Neither the national Ministry of Education nor the Federal Observatory of Comprehensive Sex Education, which is responsible for ensuring ESI is implemented, responded to requests for comment.
Volunteer ESI: the answer to an absence of funding
In response to a lack of government funds to implement ESI, volunteer work has become fundamental. Mónica Fernández Blanco, a licensed nurse, is a professor and ESI mentor teacher at Instituto de Formación Técnica Superior Cecilia Grierson, a nursing school in Buenos Aires. Funding never arrives here, she says.
She and a colleague proposed having mentor teachers and sex education classes at the school after one of their students died during a clandestine abortion. The project began in 2015.
Fernández gets paid for 25 hours of work per week at the school. She spends an additional 10 hours per week, without pay, preparing training sessions and materials while also supporting students who face violence or want to voluntarily terminate a pregnancy.
“They have never paid us, nor has there ever been a plan in place to pay us. We’re doing it out of conviction,” Fernández says, lamenting that the government is not proactive in its compliance monitoring for the program.
At other educational centers, like Escuela de Cerámica No. 1, students themselves take on the responsibilities that ESI mentor teachers would normally shoulder.
Without ESI, “we’re the ones who suffer the consequences,” says Paola Romero Pastor, 18, who is president of the school’s student center and a member of Mesa Federal de Centros de Estudiantes Secundarios, a nationwide organization that represents secondary students when conflicts arise with educational institutions and other entities.

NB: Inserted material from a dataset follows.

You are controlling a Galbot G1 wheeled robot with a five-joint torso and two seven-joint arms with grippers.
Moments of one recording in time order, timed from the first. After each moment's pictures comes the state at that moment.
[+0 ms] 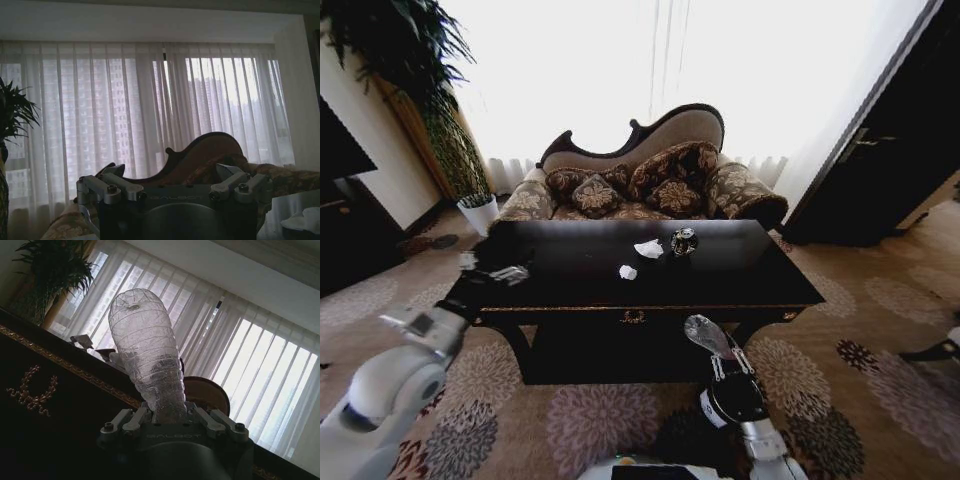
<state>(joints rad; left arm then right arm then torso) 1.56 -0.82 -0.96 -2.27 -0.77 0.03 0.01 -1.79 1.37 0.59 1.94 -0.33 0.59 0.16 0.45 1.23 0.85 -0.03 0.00</state>
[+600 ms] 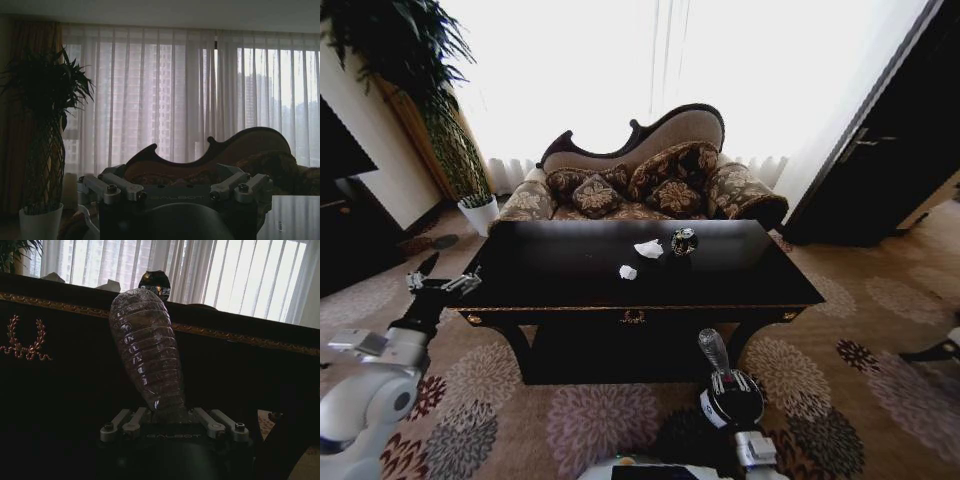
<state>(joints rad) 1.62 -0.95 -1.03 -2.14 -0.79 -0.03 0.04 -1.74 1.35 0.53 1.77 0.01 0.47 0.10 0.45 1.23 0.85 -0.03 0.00</state>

Romero says the school has reduced ESI instruction to one or two sessions a year, in which they show how to use a condom and what to do if it gets punctured.
“They only explain how people should be cared for in a heterosexual couple or relationship. Then you have to make do on your own, search online or learn from a video at home,” she says. “It’s truly unsound.”
That’s why the student center has organized talks with specialists and thematic games to expand the student body’s education. They have also launched a gender counseling program to train students on how to advise and support their partners.
Often, very young students come to the program afraid because they menstruated for the first time. When they arrive, Romero says, fellow students put them at ease and teach them how to use menstrual hygiene products.
Romero also shares information about gender counseling with student centers throughout the country, so they can replicate the project in the absence of ESI mentor teachers.
“You have a sense that the work is your own,” she says, “that the burden is on you to convey things to the kids that are extremely necessary for them to know, but that they weren’t taught.”
Lucila Pellettieri is a Global Press Journal reporter based in Buenos Aires, Argentina.
TRANSLATION NOTE
Shannon Kirby, GPJ, translated this story from Spanish.